Personal information
- Nationality: South Korean
- Born: 26 February 1962 (age 64)

Korean name
- Hangul: 성낙군
- Hanja: 成樂群
- RR: Seong Nakgun
- MR: Sŏng Nakkun

Sport
- Sport: Sprinting
- Event: 4 × 100 metres relay

Medal record
Men's athletics
Representing South Korea
Asian Championships
| Bronze medal – third place | 1981 Tokyo | 4×100 m |
| Bronze medal – third place | 1983 Kuwait City | 4×100 m |
| Bronze medal – third place | 1985 Jakarta | 4×100 m |

= Sung Nak-kun =

South Korean sprinter

Sung Nak-kun (born 26 February 1962) is a South Korean sprinter. He competed in the men's 4 × 100 metres relay at the 1988 Summer Olympics.

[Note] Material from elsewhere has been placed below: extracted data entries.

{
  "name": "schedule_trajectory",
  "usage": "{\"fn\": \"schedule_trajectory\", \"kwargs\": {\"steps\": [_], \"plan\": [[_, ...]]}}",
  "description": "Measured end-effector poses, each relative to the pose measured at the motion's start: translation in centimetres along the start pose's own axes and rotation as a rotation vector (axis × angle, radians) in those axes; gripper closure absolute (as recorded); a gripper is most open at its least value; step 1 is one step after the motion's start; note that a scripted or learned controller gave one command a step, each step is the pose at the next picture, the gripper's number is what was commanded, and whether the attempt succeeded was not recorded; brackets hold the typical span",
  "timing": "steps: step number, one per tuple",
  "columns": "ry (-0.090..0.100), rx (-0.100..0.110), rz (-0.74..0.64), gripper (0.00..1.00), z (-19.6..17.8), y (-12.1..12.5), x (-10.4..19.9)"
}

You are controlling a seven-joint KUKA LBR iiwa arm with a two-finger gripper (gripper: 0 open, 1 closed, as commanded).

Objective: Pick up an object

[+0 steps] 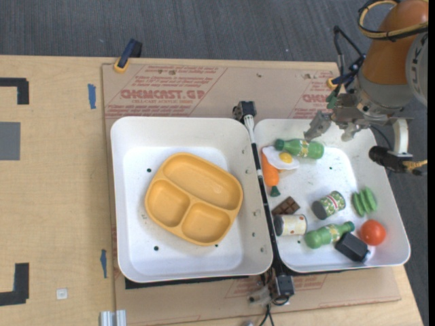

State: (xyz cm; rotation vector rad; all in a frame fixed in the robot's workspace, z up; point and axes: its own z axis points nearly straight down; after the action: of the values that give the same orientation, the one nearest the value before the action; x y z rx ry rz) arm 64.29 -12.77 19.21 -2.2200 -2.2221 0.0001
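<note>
Cardboard-topped bench, two white bins. Left bin point(129, 182): yellow three-compartment plastic tray point(194, 199). Right bin point(397, 250), upper part: green toy bottle with yellow cap point(300, 148), lying flat. Gripper point(334, 123): upper right, fingers spread wide, empty, just above bottle. Advice: descend centred, straddling the bottle's width.

**What I can't make out from here**

The arm point(394, 39) runs off the right edge, so I only see its orange band and wrist. The gripper point(334, 122) is blurred; I can't tell its finger state. The carrot point(271, 174) is partly hidden under the fried egg point(280, 158). The can point(329, 204) label is too small to read.
</note>
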Motion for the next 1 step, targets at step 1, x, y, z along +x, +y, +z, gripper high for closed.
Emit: {"fn": "schedule_trajectory", "kwargs": {"steps": [1], "plan": [[0.000, 0.003, 0.040, 0.00, 9.68, -8.81, -3.83]]}}
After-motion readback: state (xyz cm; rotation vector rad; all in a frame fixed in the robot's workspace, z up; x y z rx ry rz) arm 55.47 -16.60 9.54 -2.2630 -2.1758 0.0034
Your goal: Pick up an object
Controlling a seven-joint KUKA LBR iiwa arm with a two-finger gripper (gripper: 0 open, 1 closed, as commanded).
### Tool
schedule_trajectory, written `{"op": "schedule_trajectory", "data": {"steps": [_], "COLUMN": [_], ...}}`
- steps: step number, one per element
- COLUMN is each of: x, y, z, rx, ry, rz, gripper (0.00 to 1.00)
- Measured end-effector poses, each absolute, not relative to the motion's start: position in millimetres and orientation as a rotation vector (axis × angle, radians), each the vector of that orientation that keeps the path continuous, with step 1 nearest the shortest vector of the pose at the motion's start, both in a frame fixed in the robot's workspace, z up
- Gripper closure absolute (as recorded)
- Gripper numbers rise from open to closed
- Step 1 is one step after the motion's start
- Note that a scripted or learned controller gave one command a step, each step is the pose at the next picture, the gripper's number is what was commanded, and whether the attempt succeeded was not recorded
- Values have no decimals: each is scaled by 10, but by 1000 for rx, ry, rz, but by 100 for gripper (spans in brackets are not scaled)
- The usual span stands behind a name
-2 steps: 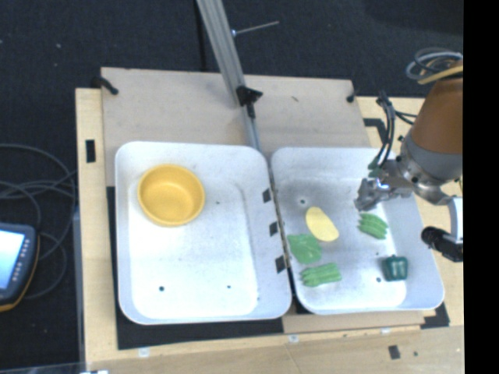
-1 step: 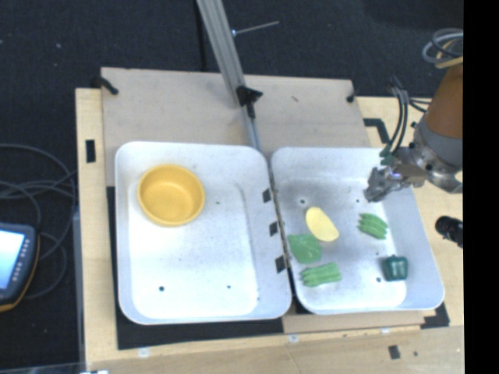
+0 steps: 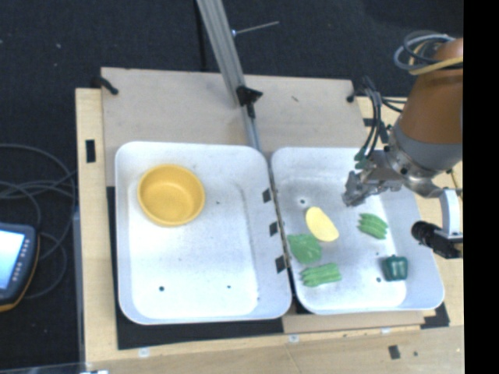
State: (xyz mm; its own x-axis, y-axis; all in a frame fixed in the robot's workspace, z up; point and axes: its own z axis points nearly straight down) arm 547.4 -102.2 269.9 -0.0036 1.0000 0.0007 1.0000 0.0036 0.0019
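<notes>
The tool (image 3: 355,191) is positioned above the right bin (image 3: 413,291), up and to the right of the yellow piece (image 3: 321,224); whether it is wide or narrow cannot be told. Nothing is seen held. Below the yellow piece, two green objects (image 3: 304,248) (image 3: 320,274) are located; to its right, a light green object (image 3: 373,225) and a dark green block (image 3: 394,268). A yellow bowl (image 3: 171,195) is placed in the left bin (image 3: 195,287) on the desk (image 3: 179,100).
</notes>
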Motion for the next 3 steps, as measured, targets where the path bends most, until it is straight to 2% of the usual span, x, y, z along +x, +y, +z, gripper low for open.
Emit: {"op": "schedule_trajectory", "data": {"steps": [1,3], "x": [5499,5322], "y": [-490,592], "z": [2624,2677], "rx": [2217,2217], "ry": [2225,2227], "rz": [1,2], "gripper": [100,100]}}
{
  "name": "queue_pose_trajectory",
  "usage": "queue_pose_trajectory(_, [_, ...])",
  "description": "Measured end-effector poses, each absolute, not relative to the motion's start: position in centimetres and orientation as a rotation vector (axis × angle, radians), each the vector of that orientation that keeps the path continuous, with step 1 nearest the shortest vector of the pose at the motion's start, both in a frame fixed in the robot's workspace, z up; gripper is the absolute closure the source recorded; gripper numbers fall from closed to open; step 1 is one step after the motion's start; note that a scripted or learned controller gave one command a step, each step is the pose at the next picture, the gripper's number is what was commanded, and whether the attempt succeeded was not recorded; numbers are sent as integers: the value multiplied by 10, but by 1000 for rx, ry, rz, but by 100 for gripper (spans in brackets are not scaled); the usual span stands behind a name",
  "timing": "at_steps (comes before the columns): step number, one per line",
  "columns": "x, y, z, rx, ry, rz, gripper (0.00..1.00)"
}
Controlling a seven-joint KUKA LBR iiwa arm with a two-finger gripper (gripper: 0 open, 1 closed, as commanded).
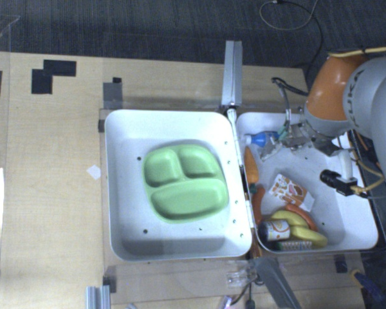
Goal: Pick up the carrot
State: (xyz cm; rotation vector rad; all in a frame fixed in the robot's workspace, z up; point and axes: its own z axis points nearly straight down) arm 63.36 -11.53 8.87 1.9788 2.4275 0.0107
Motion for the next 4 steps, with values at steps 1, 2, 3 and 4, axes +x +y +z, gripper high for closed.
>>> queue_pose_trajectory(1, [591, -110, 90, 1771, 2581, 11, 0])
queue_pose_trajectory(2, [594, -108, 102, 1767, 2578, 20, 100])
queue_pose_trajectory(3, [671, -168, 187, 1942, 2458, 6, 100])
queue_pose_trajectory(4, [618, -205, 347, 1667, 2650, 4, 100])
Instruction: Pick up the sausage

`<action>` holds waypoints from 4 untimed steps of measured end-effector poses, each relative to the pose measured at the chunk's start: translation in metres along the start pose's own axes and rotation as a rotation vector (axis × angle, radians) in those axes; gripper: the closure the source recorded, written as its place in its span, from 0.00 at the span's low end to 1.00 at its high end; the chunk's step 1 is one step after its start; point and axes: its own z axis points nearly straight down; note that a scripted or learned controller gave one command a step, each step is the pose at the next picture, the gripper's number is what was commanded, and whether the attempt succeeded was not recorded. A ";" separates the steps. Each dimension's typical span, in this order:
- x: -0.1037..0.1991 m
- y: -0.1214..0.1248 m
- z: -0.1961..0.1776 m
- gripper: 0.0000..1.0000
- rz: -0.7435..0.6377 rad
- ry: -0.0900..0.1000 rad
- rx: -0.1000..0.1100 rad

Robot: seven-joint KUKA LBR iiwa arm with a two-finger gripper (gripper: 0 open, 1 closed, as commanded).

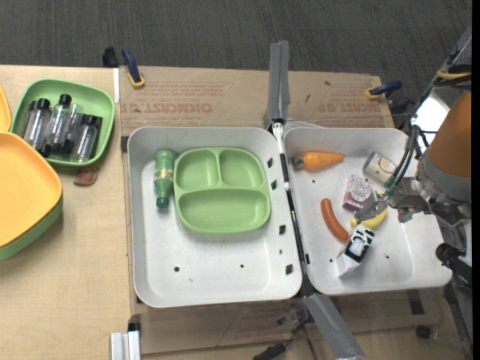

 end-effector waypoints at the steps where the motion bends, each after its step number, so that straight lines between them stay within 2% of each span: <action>1: 0.020 0.058 0.094 0.00 -0.057 0.000 -0.001; 2: 0.018 0.058 0.086 1.00 -0.050 0.000 0.000; 3: 0.018 0.058 0.085 0.00 -0.051 0.000 0.000; 4: 0.027 0.034 0.116 0.00 0.044 0.000 -0.001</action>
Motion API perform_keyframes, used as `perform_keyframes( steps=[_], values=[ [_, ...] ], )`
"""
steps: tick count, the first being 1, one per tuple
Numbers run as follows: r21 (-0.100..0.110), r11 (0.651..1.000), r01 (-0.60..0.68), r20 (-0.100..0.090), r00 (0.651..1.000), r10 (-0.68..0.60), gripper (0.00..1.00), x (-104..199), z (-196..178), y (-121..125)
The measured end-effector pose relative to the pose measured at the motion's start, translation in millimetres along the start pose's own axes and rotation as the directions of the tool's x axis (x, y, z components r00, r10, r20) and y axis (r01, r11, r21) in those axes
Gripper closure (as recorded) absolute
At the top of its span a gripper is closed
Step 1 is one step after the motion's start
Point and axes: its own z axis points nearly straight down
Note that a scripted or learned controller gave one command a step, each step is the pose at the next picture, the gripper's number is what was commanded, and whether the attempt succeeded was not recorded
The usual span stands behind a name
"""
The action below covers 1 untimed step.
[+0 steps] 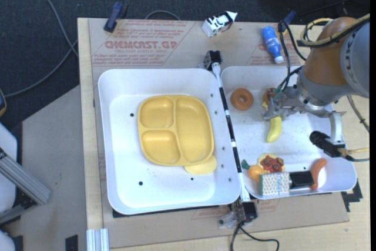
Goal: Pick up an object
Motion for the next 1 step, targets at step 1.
perform_keyframes(
  steps=[1],
  values=[
    [-0.002,1.000,0.004,-0.001,1.000,-0.004,1.00,82.5,-91.2,2.4]
  ],
)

Sung attended Busan Sports High School (부산체육고등학교) and was active in track and field there. He went on to Dong-a University, and while a student there represented South Korea at the 1980 Juniors Track World Championships and the 1983 Asian Athletics Championships. Along with Jang Jae-keun, Kim Jong-il, and Sim Deok-seop, he was part of the team which won bronze in the men's 4 × 100 metres relay at the 1986 Asian Games.

His brother Sung Nak-gap was also a competitive sprinter in the 1990s.